Wyatt was explaining to Doc that he would love his wife Urilla for the rest of his life even though she died nine years ago.
”That is your ghost life, Wyatt,” Doc told him, and closed his eyes again. “that is the life you might have had. This is the life you’ve got.”
Who was Wyatt Earp?
It made me think about how different life would have been for Holliday if his mother had lived longer. If he hadn’t developed tuberculosis. If he hadn’t met Kate who kept pushing him to chase money. If he hadn’t met Wyatt Earp. The threads that spread from any one of those events not happening could have led Doc to a better life, certainly a different life, that maybe didn’t end with him in his grave at 36. We all leave ghost lives behind us. We zag left instead of right and it is remarkable to think about how sometimes the smallest change can ripple so large leaving us baffled at how we ended up with this life instead of another. We can’t think about it too much though or we stop living. We become lungs that can’t breath.
Doc didn’t particularly like gambling. He just happened to be good at it and sometimes watching people throw a year of hard work or even sometimes a lifetime of hard work on the table all in play for the turn of card was hard for him to observe without some remorse. He understands the impulse.
”When the bet is placed,” he said, “a moment is carved away from the past and the future. In that enchanted moment, anything is possible. A man’s debts and regrets and limitations disappear. He is buyin’ the chance to imagine--for one moment at a time--that the next card I deal will make him rich.”
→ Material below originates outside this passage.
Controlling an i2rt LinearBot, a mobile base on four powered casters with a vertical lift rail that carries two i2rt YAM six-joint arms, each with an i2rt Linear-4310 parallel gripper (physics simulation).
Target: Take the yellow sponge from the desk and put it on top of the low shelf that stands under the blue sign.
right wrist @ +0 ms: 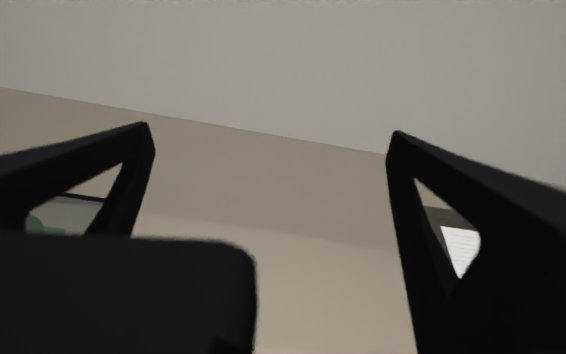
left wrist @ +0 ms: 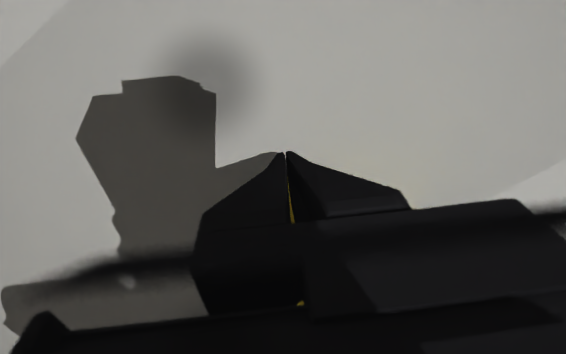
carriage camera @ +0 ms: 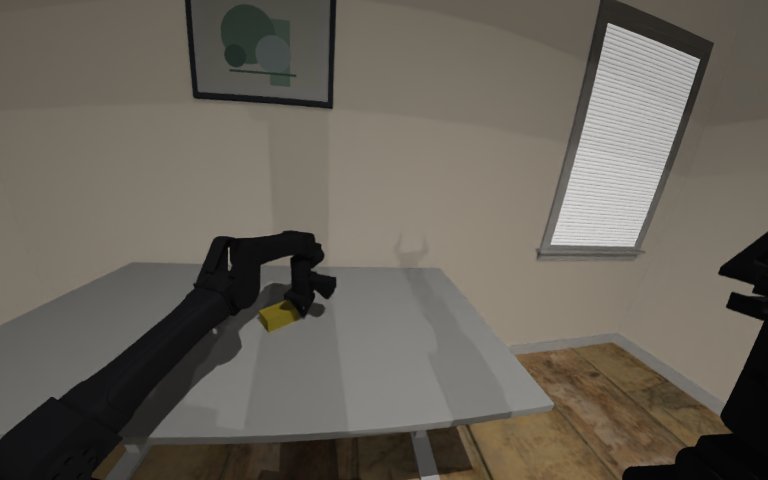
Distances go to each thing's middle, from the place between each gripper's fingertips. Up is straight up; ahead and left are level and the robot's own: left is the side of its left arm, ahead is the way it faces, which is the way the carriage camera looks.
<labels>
I see my right gripper 470 mm short of the yellow sponge (carriage camera: 276, 316), 640 mm to the right of it and 490 mm above it. Round my right hand: framed picture (carriage camera: 279, 59) 870 mm ahead, 860 mm to the left, 430 mm above.
Now: the yellow sponge 70 mm to the left of my left hand, 10 mm behind it and 10 mm above it. Also, from my left hand: framed picture (920 mm above, 390 mm ahead, 290 mm to the left).
</labels>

I enjoyed Mary Doria Russell’s writing style and her ability to take these real life characters that I felt I knew well and put more flesh on their bones. There is a mystery that sort of binds everything together involving the death of a mixed race boy named Johnnie Sanders. A book must have a plot, but really it was secondary or only a means for us to see Doc and Kate and Morgan and Wyatt interact. Kate is certainly more than just a girlfriend or a friend with benefits or a harpy or a prostitute. Russell presents her in a more sympathetic light than I’ve ever experienced by showing why Doc was with her and the benefits she brought to the relationship. Wyatt Earp is also more well rounded with his weaknesses and his strengths weighed in equal measure. Morgan is shown to be the communicator between his family and the rest of the world. He likes people and Doc is actually better friends with him than he is with Wyatt.
Like a lot of people my favorite version of Doc is the Val Kilmer portrayal in the movie Tombstone but Russel’s depiction of the man strips away the legend and lets us see the man as so very human. You will enjoy his candor and his intelligence and his kindness and his stubbornness to continue living. You will wish that you could spend a day in Dodge City with Doc Holliday, hopefully on one of his better days, and play a few hands of cards with him. If you do figure out how to go back in time just make sure you lose because there will be no doubt he will need the money more than you do.